- [Exercise goal]:
Out of all the lines below, count those with the word "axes". Give the number only.
= Beginning of Section =
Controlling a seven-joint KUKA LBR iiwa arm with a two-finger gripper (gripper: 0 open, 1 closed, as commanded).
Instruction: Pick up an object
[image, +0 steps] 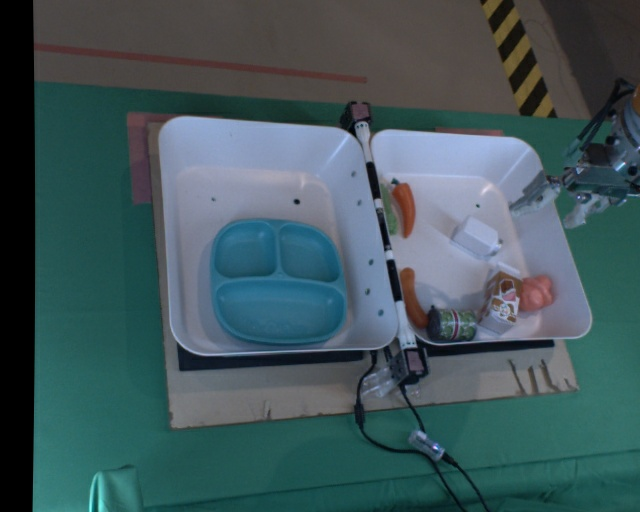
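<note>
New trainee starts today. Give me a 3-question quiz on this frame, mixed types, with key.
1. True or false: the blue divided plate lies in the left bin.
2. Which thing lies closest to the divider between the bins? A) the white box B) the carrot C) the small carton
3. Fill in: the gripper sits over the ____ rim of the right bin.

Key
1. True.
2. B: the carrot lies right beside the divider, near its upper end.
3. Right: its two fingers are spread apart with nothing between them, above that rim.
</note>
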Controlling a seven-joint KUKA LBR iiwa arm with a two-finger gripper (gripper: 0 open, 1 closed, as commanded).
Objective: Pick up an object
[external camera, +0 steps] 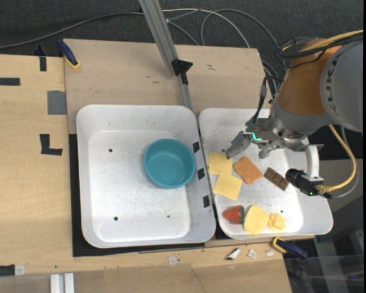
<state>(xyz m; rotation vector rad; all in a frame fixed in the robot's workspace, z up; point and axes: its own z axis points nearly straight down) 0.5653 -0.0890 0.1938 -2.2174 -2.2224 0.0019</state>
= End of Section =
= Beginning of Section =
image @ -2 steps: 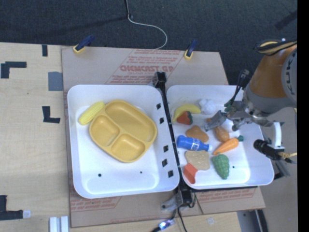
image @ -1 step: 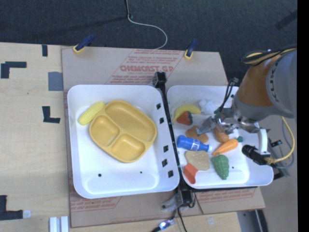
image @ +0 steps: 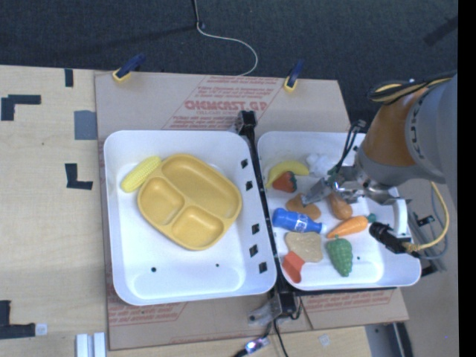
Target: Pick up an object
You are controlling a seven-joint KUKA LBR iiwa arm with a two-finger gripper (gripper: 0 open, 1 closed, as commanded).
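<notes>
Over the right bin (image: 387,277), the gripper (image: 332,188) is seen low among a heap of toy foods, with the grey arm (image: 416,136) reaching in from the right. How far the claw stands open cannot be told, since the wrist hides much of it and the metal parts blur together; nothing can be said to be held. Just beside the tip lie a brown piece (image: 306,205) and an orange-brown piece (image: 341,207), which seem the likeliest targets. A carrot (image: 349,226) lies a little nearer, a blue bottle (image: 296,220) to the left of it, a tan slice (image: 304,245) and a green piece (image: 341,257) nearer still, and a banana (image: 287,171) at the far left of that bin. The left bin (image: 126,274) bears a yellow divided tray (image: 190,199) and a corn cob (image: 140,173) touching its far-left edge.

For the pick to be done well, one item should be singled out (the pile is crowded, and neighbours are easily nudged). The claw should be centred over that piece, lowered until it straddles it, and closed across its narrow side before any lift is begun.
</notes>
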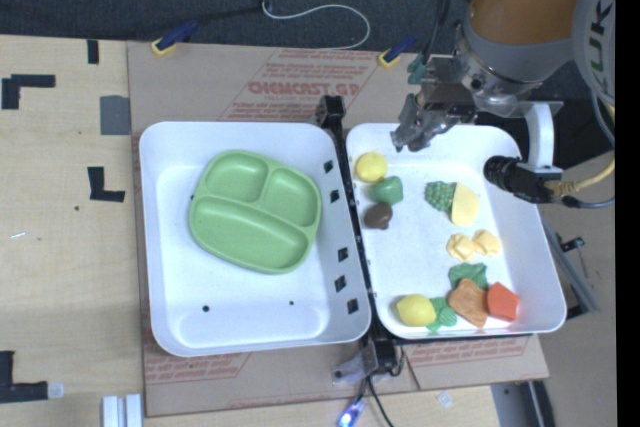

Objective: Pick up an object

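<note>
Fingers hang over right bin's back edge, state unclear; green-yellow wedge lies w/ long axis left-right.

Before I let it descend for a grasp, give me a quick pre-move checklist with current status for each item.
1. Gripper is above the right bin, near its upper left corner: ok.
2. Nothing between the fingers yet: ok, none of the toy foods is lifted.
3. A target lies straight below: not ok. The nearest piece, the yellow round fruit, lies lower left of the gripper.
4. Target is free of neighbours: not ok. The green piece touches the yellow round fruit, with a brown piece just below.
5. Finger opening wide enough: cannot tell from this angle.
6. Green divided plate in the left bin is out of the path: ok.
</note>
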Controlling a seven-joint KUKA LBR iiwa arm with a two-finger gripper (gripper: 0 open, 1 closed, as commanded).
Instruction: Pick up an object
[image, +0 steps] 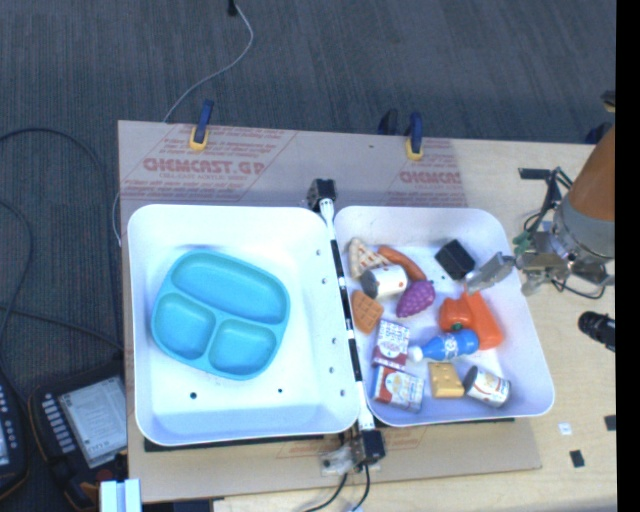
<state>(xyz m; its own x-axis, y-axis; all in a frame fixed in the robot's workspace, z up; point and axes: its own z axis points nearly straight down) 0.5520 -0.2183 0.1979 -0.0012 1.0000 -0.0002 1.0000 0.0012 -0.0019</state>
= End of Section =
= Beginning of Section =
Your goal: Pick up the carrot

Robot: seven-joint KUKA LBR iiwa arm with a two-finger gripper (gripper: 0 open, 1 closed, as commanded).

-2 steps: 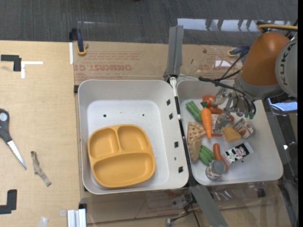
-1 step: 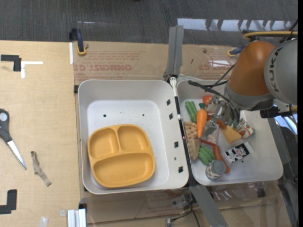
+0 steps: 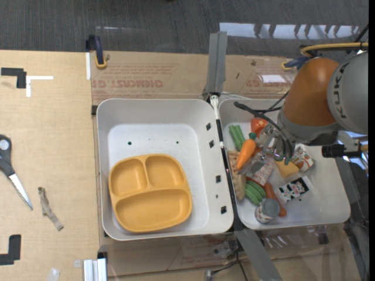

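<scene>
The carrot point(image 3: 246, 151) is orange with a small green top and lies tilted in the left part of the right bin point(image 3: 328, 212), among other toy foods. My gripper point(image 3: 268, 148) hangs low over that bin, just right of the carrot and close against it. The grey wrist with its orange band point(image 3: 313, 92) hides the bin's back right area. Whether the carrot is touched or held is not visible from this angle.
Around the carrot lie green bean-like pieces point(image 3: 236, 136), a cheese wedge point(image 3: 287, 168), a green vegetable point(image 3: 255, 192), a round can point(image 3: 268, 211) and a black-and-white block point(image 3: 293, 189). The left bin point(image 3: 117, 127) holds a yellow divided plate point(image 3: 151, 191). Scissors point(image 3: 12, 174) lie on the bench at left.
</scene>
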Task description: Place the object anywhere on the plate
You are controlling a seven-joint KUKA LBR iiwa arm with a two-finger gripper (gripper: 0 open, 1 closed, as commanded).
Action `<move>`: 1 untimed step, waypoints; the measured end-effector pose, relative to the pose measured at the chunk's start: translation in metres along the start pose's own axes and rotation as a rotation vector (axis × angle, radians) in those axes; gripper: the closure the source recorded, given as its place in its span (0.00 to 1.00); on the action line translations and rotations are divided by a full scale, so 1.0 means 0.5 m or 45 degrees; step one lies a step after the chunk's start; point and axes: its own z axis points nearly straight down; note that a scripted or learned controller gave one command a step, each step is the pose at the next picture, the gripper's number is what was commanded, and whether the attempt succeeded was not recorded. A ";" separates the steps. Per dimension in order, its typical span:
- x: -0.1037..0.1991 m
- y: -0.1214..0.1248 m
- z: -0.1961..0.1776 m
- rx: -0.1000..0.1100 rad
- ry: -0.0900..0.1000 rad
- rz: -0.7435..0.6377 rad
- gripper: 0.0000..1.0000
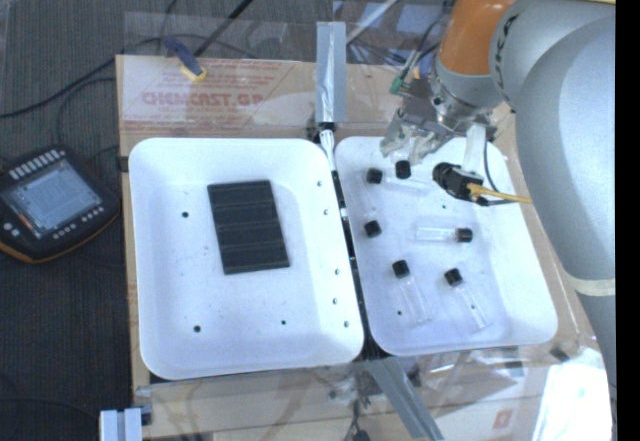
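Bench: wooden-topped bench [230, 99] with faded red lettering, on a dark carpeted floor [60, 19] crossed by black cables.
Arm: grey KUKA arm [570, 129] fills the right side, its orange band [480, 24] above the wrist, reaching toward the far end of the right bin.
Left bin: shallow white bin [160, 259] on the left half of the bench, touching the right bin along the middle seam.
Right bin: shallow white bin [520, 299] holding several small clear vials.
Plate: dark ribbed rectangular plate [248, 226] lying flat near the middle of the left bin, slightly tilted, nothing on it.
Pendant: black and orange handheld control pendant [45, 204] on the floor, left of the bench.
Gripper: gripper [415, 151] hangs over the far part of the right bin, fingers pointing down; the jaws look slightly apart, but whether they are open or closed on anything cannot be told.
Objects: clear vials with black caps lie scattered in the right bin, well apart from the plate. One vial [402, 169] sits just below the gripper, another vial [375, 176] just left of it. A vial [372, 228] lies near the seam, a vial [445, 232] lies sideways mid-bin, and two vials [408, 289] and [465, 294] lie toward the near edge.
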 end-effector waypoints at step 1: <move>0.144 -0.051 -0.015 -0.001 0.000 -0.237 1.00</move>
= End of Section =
- [Result for this task]:
3